Franz Biberkopf, played by a slender version of Rainer Werner Fassbinder, is a working class homosexual rent-boy who loses his job in the carnival when his boss and boyfriend Klaus (Karl Scheydt) is arrested for tax fraud. He even loses his remaining money for his weekly lottery ticket in a series of comedic events. But his luck emerges once he met the older antique-furniture dealer Max (Karlheinz Böhm) at a public lavatory. He wins $500,000, gets introduced into Max’s circle of bourgeoisie, and meets his new boyfriend Eugen (Peter Chatel). There’re always sadistic and masochistic elements in the love-and-sexual relationships depicted in Fassbinder’s films, no matter they’re heter- or homosexual, for instance the lesbian relationship between Petra and Karin in The Bitter Tears of Petra von Kant (1972) or Querelle and his numerous partners in Querelle (1982). One is always on the upper hand and the other is the one being oppressed and exploited.

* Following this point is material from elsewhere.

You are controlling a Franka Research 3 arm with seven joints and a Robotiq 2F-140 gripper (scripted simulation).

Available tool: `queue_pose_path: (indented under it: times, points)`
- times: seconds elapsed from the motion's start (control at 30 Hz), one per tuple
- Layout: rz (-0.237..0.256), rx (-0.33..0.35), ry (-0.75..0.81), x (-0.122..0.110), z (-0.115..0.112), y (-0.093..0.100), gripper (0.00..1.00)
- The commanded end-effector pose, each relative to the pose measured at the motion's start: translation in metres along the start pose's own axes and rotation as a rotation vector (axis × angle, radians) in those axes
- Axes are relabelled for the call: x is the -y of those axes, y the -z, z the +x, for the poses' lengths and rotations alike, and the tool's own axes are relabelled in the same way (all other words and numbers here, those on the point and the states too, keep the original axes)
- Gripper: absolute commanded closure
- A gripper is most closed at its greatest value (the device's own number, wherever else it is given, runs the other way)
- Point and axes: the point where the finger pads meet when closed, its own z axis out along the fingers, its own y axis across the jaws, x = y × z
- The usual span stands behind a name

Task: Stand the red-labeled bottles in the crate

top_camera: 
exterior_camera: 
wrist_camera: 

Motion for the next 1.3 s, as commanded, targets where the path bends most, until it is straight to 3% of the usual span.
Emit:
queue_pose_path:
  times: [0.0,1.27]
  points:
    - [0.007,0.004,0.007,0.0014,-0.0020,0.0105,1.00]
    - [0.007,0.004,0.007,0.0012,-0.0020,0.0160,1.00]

“Money is power”, Franz’s lottery money brings him the power of bourgeoisie, but does it mean Franz achieves the same status? He lends $100,000 to Eugen for saving the bookbinding factory of Eugen’s father (Adrian Hoven) from bankruptcy, in returns gaining partnership once the financial crisis is over. He pays for the luxury two-floor apartment shared by him and Eugen, Eugen’s beloved antique furniture from Max, as well as the splendor suits and garments from the clothing shop owned by Eugen’s ex-boyfriend Philip (Harry Baer). The materialistic living style is far from pleasure for Franz, Eugen disdains Franz’s taste for music and lack of manners (several dining-table scenes, mainly Franz with Eugen and Eugen’s family, illustrates the huge differences of table manner, thus the fundamental difference between the two distinct classes, while providing a comic relief), and Franz is continuously humiliated. As Fassbinder explained in the 1975 interview “The film is about the impossibility of totally escaping the class into which you were born, the impossibility for someone who comes from the working class to be truly accepted by the bourgeoisie, even if he has the thing that matters most to them: money.”
On the other hand, Danish critic and director Christian Braad Thomson stated that in Fox and His Friends “love is seen as a commodity that can be bought for money and lasts only as long as it is profitable.” All leads to the despairing conclusion, without falling into Marxism, that the class distinction cannot be dissolved with capital, and love could only be temporarily bought. The pessimistic ending is undeniably without redemption, in which the lifeless body of Fox lying on the ground and his name-sewn jacket being stolen. Fox is metaphorically Icarus who flies too close to the sun (the boundary between classes), his wax wings melt (all his money are spent) and eventually fells to demise. Fortunately, Fassbinder never stopped from here, he continued to make films, good or bad, until the day he fell and became a legend.